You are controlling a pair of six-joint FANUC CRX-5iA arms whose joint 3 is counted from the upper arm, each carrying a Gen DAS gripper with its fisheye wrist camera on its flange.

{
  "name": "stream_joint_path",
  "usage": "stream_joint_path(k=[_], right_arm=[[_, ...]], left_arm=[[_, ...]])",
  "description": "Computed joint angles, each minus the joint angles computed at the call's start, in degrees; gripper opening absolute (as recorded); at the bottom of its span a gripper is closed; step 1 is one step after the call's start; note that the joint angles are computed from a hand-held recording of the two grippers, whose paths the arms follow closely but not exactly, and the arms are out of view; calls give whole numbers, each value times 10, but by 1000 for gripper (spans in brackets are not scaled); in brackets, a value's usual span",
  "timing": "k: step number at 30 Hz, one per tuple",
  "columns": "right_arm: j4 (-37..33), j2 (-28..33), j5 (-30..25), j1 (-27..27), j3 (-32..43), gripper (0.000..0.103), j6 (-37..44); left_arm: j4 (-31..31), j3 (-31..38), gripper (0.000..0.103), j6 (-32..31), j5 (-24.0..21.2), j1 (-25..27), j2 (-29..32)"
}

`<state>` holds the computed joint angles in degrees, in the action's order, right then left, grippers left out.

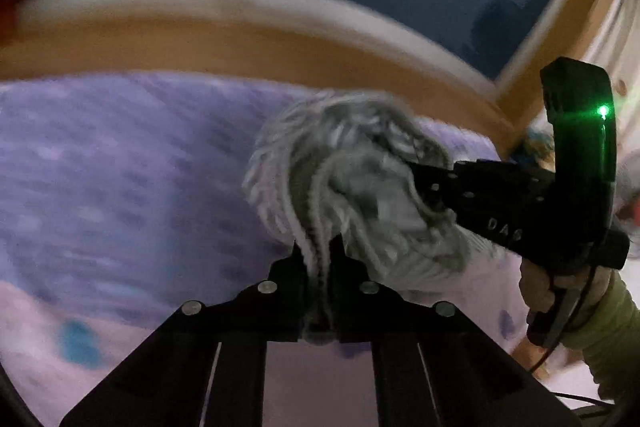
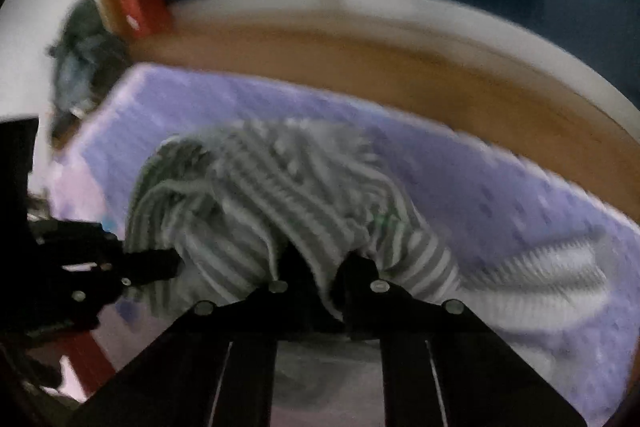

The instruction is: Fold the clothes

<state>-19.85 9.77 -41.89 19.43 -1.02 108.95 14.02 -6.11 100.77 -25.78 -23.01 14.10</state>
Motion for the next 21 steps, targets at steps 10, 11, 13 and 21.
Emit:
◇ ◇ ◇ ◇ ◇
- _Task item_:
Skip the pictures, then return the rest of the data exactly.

- _Finished task_:
You are controlling a pair of six-joint FANUC CRX-5iA arms whose joint 3 is counted from the upper arm, each carrying a Gen DAS gripper with its fisheye wrist camera on its flange.

{
  "name": "stream_joint_path",
  "usage": "stream_joint_path(k=[_], right_arm=[[_, ...]], left_arm=[[_, ...]])",
  "description": "Computed joint angles, each minus the joint angles computed at the call's start, in degrees; gripper opening absolute (as recorded); at the bottom of its span a gripper is closed; step 1 is one step after the call's start; note that the joint angles are computed from a hand-held recording of the two grippers, whose paths the arms follow closely but not exactly, and the arms are out of view; calls give whole numbers, each value times 10, but by 1000 for gripper (spans in brackets are not scaled); in brackets, a value's usual span",
  "timing": "k: step number at 30 Hz, one per tuple",
  "columns": "right_arm: j4 (-37..33), j2 (-28..33), j5 (-30..25), j1 (-27..27), j3 (-32..43), gripper (0.000..0.103), j6 (-37..44); left_arm: j4 (-31..31), j3 (-31..38), gripper (0.000..0.103), j6 (-32..31), j5 (-24.0..21.2), j1 (-25..27), j2 (-29..32)"
}

`<state>` holds the computed joint angles in degrees, in the action's order, right then left, grippers left out.


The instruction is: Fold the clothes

<state>-19.85 9.77 -41.89 19.43 -1.02 108.95 14.02 -6.11 100.77 -25.78 -23.01 14.10</state>
Motion for the next 21 steps, targets at steps 10, 11, 13 and 21.
Emit:

That wraps up the answer.